> [WHAT IS BEING ASKED]:
In the records below, the line with "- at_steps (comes" opens the range and the line with "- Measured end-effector" closes it; print that range exactly and nothing else.

== == ==

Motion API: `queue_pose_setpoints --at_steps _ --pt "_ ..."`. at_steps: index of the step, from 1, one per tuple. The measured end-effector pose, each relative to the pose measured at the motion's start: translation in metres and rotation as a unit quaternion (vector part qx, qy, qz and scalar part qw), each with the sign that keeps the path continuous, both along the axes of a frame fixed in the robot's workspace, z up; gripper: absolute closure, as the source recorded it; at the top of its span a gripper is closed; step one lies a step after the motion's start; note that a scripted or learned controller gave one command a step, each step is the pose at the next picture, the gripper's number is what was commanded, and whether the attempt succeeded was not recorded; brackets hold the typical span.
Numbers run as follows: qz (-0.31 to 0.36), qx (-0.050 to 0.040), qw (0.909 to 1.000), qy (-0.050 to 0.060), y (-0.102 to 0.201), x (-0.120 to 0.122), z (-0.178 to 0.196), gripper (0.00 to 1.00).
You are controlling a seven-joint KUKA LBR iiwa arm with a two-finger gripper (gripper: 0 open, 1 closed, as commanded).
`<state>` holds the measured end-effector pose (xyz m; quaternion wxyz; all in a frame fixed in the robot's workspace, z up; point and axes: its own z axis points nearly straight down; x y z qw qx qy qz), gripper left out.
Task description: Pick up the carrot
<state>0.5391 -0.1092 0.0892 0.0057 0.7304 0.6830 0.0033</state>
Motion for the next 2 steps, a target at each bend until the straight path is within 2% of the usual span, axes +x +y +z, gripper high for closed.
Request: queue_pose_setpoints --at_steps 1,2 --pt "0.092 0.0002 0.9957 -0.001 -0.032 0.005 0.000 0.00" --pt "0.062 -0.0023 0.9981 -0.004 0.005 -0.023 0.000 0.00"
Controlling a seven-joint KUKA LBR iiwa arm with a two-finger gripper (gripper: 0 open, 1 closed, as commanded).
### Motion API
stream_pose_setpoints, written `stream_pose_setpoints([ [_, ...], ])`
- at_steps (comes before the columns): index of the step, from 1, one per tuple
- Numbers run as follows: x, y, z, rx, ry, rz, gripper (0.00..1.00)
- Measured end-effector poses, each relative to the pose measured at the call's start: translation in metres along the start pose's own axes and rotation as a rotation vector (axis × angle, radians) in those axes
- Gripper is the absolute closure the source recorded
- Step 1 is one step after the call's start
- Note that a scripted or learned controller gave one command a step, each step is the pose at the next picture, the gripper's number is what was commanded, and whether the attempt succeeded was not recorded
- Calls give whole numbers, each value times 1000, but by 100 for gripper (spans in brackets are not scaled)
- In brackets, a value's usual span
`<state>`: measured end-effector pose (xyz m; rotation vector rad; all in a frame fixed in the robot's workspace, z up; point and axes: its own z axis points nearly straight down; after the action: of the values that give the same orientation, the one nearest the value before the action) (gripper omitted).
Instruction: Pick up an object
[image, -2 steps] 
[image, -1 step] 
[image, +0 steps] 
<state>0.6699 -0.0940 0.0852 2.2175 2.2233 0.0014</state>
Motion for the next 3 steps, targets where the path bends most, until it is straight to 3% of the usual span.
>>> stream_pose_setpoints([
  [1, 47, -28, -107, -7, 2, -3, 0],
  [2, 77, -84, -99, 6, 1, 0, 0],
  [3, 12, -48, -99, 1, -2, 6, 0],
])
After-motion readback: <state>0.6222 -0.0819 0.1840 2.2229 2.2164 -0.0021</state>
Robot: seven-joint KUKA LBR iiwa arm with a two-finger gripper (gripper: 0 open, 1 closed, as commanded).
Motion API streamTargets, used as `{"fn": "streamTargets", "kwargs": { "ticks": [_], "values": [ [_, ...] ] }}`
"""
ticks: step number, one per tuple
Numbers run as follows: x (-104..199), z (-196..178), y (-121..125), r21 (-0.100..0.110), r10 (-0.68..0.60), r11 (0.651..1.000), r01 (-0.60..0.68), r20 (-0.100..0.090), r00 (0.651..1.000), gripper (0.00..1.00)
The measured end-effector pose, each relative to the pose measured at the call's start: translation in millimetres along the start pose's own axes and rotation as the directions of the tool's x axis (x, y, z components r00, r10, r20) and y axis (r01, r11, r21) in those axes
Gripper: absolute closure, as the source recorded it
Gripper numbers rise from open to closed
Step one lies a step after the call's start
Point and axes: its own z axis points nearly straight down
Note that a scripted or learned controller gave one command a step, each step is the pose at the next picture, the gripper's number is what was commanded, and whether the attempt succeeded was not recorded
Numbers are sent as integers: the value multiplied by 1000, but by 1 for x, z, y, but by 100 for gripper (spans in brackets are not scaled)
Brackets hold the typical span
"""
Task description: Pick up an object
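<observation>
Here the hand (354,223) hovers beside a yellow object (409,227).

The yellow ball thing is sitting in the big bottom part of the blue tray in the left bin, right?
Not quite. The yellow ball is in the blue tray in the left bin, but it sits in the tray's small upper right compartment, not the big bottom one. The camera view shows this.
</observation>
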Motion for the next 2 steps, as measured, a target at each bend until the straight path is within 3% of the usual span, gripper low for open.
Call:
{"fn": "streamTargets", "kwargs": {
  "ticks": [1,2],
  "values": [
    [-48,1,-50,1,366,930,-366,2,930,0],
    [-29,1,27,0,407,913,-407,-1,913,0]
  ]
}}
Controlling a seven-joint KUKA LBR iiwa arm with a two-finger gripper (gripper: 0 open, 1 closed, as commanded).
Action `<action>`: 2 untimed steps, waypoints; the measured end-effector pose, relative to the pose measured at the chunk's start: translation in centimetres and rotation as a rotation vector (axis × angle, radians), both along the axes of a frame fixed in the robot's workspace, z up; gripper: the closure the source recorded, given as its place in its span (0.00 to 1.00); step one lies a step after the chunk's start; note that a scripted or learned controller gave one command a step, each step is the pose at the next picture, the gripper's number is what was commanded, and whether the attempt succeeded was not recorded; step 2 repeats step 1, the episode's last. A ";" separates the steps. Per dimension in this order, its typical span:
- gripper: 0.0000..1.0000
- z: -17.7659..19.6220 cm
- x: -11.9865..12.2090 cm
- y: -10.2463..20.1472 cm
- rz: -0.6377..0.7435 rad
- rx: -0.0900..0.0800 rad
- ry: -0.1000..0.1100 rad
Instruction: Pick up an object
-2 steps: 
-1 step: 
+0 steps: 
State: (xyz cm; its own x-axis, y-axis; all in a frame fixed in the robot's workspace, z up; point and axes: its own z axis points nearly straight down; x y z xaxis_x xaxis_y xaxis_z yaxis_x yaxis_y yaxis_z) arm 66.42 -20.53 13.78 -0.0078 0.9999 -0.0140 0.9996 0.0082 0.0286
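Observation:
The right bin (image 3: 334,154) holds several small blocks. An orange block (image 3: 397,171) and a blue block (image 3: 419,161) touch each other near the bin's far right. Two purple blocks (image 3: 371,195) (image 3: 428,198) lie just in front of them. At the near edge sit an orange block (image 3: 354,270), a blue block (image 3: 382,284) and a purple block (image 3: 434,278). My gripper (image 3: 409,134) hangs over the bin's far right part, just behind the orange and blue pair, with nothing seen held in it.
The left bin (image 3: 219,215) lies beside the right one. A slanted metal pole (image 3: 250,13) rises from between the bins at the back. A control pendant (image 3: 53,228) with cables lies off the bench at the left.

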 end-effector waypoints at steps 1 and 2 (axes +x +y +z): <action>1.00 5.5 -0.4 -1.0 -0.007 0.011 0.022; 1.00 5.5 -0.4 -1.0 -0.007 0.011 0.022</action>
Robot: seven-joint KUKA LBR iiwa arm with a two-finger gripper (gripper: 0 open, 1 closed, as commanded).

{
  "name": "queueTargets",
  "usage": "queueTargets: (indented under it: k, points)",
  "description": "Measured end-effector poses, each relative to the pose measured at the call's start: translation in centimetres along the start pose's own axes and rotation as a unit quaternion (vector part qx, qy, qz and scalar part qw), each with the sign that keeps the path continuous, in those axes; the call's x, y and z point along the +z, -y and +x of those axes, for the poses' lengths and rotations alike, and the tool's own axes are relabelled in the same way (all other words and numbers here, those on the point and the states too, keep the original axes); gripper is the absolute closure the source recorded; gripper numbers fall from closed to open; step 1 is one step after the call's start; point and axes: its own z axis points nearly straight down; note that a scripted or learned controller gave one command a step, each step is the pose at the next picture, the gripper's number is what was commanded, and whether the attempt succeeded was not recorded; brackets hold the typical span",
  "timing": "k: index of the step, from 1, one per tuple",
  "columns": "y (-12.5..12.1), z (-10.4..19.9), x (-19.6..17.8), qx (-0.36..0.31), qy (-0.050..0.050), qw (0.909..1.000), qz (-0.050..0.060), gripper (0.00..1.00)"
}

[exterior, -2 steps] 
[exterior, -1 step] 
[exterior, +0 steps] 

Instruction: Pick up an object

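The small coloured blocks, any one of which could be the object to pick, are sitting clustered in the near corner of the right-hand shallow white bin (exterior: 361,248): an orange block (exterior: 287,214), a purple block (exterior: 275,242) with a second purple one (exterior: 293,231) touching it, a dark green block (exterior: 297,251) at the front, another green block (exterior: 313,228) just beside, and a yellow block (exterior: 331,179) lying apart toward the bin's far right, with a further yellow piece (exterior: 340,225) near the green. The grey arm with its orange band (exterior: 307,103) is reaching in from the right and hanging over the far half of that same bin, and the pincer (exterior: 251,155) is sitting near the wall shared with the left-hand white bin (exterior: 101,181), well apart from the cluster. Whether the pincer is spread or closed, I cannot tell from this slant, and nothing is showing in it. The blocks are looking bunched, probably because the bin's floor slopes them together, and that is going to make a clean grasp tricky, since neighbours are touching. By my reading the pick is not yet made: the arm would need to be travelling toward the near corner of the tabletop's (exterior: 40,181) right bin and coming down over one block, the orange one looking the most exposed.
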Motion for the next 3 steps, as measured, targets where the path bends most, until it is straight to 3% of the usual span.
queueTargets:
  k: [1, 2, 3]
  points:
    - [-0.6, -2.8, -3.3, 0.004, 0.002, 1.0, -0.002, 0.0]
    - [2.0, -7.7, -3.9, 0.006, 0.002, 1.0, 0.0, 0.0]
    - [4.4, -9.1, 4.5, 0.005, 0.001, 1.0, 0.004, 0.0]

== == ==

> [EXPECTED ANSWER]:
- at_steps (comes before the columns): index of the step, from 1, one per tuple
- Numbers run as follows: x, y, z, rx, ry, rz, gripper (0.00..1.00)
- Measured end-effector poses, each relative to the pose measured at the call's start: translation in metres along the start pose's own axes and rotation as a rotation vector (axis × angle, radians) in those axes

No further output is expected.